* Task to complete
Set down all of the data that follows, keeping every character.

......

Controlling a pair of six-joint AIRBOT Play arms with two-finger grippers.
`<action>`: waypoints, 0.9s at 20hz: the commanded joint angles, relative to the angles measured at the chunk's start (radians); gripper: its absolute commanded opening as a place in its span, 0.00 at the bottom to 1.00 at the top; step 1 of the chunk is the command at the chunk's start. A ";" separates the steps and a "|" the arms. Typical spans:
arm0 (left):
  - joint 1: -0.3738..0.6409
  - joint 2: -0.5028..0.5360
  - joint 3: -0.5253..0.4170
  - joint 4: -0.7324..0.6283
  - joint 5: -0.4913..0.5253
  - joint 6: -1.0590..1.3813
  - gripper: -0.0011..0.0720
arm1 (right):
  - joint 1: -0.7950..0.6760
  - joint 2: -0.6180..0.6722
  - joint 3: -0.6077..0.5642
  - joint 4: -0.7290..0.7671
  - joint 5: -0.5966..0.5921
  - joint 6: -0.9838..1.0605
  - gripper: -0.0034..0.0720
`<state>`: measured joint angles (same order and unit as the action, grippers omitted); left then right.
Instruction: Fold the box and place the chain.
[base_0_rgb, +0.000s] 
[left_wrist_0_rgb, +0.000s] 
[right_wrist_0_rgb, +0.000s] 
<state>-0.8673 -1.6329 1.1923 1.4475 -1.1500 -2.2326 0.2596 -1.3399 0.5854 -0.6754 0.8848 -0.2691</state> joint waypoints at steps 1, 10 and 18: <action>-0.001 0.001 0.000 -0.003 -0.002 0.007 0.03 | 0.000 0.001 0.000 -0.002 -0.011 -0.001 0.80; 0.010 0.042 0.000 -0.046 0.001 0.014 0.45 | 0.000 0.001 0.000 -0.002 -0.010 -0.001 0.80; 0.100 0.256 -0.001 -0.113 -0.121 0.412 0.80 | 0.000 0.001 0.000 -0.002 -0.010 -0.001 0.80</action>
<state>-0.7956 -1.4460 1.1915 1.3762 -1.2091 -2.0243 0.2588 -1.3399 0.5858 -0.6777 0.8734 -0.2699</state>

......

* Exercise response
Controlling a pair of six-joint AIRBOT Play arms with two-finger grippers.
`<action>`: waypoints, 0.9s at 20hz: the commanded joint angles, relative to the angles measured at the chunk's start (radians); gripper: its absolute commanded opening as a place in its span, 0.00 at the bottom to 1.00 at the top; step 1 of the chunk is the command at the chunk's start. A ";" separates the steps and a "|" the arms. Typical spans:
arm0 (left):
  - joint 1: -0.3738..0.6409
  - joint 2: -0.5028..0.5360
  - joint 3: -0.5253..0.4170
  - joint 4: -0.7324..0.6283
  - joint 5: -0.4913..0.5253
  - joint 6: -1.0590..1.3813
  - gripper: -0.0011..0.0720
arm1 (right):
  - joint 1: -0.7950..0.6760
  - joint 2: -0.6180..0.6722
  - joint 3: -0.6077..0.5642
  - joint 4: -0.7290..0.7671
  - joint 5: -0.5966..0.5921
  - joint 6: -0.9838..1.0605
  - gripper: -0.0034..0.0720
`<state>`: measured joint angles (same order and unit as the action, grippers omitted); left then right.
Instruction: Fold the box and place the chain.
[base_0_rgb, +0.000s] 
[left_wrist_0_rgb, +0.000s] 
[right_wrist_0_rgb, +0.000s] 
<state>-0.8673 -1.6329 1.1923 1.4475 -1.1500 -2.2326 0.2596 -1.3399 0.5854 -0.6754 0.8848 -0.2691</state> joint waypoints at steps 1, 10 and 18: <action>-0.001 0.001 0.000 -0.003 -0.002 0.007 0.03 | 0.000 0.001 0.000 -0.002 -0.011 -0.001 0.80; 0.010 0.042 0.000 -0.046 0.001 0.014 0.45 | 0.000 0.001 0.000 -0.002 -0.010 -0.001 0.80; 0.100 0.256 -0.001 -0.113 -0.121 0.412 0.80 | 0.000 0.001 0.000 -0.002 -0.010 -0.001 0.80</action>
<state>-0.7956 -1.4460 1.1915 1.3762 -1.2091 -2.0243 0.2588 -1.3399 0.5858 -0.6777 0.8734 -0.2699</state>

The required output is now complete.